Goal of the exercise: Copy out the entries exactly. Print them in full.

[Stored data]
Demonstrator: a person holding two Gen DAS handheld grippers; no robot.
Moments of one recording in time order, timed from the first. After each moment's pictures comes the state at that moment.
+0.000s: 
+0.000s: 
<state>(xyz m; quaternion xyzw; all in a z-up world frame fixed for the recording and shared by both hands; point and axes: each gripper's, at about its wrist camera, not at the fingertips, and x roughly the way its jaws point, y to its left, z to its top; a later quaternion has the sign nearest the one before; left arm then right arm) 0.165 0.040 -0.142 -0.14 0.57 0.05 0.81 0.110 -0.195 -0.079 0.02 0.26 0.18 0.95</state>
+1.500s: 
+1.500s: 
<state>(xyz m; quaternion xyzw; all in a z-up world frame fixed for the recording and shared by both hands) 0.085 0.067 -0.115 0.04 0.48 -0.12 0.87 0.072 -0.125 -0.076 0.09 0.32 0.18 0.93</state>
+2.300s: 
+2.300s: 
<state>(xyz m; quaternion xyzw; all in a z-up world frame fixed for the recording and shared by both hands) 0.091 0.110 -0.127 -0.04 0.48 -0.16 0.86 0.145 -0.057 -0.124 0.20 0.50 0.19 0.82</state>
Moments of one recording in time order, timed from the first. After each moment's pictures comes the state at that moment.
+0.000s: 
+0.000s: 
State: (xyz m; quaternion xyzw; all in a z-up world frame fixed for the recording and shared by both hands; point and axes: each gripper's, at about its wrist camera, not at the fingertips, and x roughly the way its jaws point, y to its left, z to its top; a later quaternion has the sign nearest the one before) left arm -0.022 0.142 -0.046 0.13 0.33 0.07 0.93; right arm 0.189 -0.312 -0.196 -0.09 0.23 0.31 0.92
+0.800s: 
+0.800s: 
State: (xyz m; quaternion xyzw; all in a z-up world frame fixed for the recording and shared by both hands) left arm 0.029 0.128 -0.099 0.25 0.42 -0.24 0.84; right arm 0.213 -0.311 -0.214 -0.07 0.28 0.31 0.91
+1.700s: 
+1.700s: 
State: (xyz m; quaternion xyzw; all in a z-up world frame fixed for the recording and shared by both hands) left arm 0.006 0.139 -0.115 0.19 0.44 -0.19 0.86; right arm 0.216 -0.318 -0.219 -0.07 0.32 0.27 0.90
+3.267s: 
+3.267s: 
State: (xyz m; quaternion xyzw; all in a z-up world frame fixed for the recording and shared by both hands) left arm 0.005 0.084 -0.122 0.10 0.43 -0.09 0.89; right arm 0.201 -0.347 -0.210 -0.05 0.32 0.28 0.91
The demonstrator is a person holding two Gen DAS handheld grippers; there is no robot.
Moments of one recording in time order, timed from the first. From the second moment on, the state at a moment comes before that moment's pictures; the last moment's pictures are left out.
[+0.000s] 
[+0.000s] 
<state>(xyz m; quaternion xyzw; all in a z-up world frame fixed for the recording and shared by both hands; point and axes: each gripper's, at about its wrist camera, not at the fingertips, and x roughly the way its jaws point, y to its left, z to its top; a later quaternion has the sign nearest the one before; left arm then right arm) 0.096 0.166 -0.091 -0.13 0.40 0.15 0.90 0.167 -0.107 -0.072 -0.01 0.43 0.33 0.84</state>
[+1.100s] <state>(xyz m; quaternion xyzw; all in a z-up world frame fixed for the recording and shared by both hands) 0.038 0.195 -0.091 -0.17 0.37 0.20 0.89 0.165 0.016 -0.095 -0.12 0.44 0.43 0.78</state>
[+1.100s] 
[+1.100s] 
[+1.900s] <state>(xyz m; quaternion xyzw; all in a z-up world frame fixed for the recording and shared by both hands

Answer to the problem:
Demonstrator: a person holding two Gen DAS handheld grippers; no robot.
Moments of one recording in time order, timed from the first. After each moment's pictures comes the state at that moment.
+0.000s: 
+0.000s: 
<state>(xyz m; quaternion xyzw; all in a z-up world frame fixed for the recording and shared by both hands; point and axes: each gripper's, at about its wrist camera, not at the fingertips, and x roughly the way its jaws point, y to its left, z to its top; a later quaternion has the sign nearest the one before; left arm then right arm) 0.165 0.040 -0.142 -0.14 0.57 0.05 0.81 0.110 -0.195 -0.079 0.02 0.26 0.18 0.95</state>
+1.500s: 
+1.500s: 
<state>(xyz m; quaternion xyzw; all in a z-up world frame fixed for the recording and shared by both hands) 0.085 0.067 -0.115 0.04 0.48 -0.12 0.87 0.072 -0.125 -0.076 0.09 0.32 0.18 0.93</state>
+2.300s: 
+2.300s: 
<state>(xyz m; quaternion xyzw; all in a z-up world frame fixed for the recording and shared by both hands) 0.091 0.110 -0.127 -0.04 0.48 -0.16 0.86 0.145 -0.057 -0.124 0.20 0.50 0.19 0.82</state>
Moments of one recording in time order, timed from the first. After each moment's pictures comes the state at that moment.
+0.000s: 
+0.000s: 
State: (xyz m; quaternion xyzw; all in a z-up world frame fixed for the recording and shared by both hands; point and axes: each gripper's, at about its wrist camera, not at the fingertips, and x roughly the way its jaws point, y to its left, z to its top; a later quaternion has the sign nearest the one before) left arm -0.022 0.142 -0.046 0.13 0.33 0.07 0.93; right arm 0.189 -0.312 -0.196 -0.09 0.23 0.31 0.92
+0.800s: 
+0.800s: 
State: (xyz m; quaternion xyzw; all in a z-up world frame fixed for the recording and shared by both hands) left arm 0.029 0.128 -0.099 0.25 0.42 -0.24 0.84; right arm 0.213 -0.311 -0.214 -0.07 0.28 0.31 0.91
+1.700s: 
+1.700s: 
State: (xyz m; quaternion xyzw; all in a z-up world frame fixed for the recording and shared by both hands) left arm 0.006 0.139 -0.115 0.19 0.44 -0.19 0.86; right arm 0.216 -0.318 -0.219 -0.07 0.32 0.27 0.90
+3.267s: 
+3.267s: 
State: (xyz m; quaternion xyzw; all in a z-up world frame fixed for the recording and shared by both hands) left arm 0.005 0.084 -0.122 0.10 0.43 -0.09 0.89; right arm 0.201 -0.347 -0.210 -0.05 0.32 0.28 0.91
The demonstrator is a person holding two Gen DAS handheld grippers; there is no robot.
Moments of one recording in time order, timed from the first. From the second moment on, the state at a moment comes before that moment's pictures; the last moment's pictures are left out.
[+0.000s] 
[+0.000s] 
<state>(xyz m; quaternion xyzw; all in a z-up world frame fixed for the recording and shared by both hands; point and axes: each gripper's, at about its wrist camera, not at the fingertips, and x roughly the way its jaws point, y to its left, z to its top; a later quaternion has the sign nearest the one before; left arm then right arm) 0.096 0.166 -0.091 -0.13 0.40 0.15 0.90 0.167 -0.107 -0.072 -0.01 0.43 0.33 0.84</state>
[+1.100s] <state>(xyz m; quaternion xyzw; all in a z-up world frame fixed for the recording and shared by both hands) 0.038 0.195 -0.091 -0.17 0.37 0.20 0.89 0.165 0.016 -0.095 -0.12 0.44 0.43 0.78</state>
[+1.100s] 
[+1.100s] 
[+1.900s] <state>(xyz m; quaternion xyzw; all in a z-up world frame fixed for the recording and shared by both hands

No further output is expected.